Records excerpted from a collection:

------------------------------------

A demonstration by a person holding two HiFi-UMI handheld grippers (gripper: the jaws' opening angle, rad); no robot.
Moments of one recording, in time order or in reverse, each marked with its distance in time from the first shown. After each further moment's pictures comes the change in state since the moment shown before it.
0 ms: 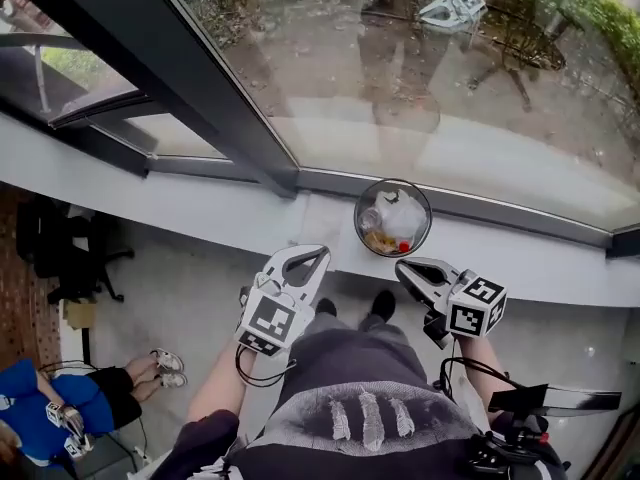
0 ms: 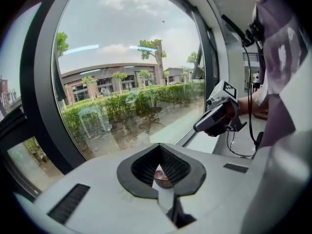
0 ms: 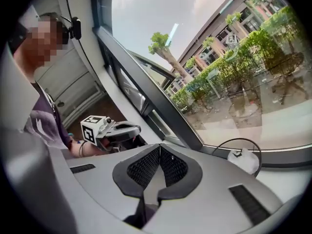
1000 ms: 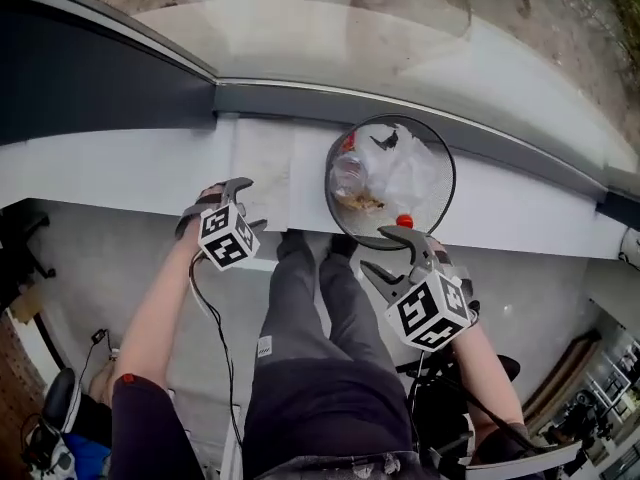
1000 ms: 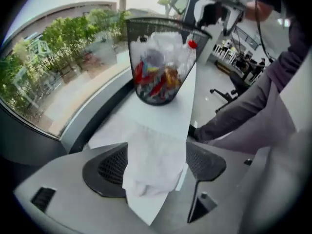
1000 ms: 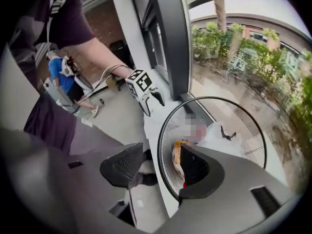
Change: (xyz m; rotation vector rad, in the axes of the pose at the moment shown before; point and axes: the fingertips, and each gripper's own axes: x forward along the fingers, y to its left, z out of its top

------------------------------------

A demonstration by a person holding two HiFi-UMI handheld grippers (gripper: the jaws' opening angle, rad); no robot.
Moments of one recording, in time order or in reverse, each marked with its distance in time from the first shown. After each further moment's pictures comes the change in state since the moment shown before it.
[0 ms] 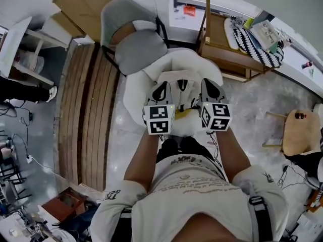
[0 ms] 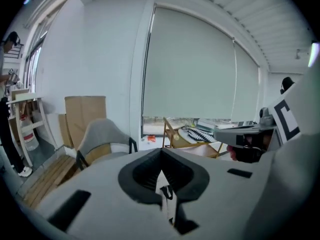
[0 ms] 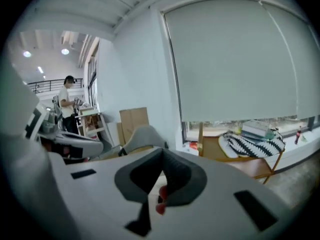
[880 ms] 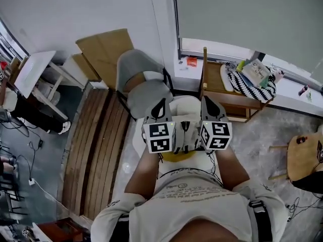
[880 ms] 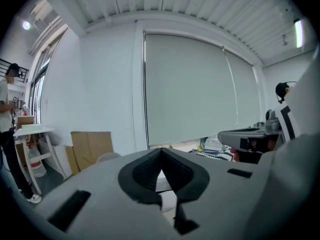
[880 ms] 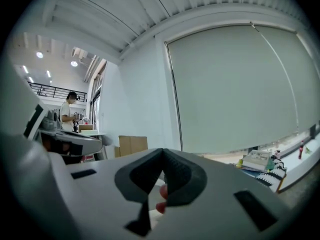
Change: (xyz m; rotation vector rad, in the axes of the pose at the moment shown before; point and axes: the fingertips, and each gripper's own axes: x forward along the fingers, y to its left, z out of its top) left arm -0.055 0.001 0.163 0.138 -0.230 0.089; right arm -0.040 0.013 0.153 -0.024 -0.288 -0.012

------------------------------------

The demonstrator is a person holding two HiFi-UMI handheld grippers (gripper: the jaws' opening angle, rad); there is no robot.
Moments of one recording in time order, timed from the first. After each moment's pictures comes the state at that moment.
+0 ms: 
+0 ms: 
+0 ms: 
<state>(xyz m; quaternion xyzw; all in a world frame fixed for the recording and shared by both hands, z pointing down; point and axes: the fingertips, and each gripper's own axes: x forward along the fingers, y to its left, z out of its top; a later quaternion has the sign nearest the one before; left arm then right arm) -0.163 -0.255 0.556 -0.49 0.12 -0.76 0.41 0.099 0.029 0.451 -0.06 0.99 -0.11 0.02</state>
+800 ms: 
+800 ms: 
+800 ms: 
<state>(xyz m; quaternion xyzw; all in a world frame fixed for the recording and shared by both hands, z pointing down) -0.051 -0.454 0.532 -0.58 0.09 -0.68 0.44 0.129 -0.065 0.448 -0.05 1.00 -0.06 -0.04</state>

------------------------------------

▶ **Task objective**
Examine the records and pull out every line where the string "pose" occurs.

▶ **Output below**
Change: (xyz m; rotation vector rad, in the axes of the pose at the moment shown before; point and axes: the fingertips, and each gripper's own axes: x forward along the fingers, y to its left, z out of its top
Change: (xyz m; rotation vector rad, in the axes of the pose at the moment shown before; point and axes: the fingertips, and each gripper's own axes: x forward along the fingers, y to its left, z out of its top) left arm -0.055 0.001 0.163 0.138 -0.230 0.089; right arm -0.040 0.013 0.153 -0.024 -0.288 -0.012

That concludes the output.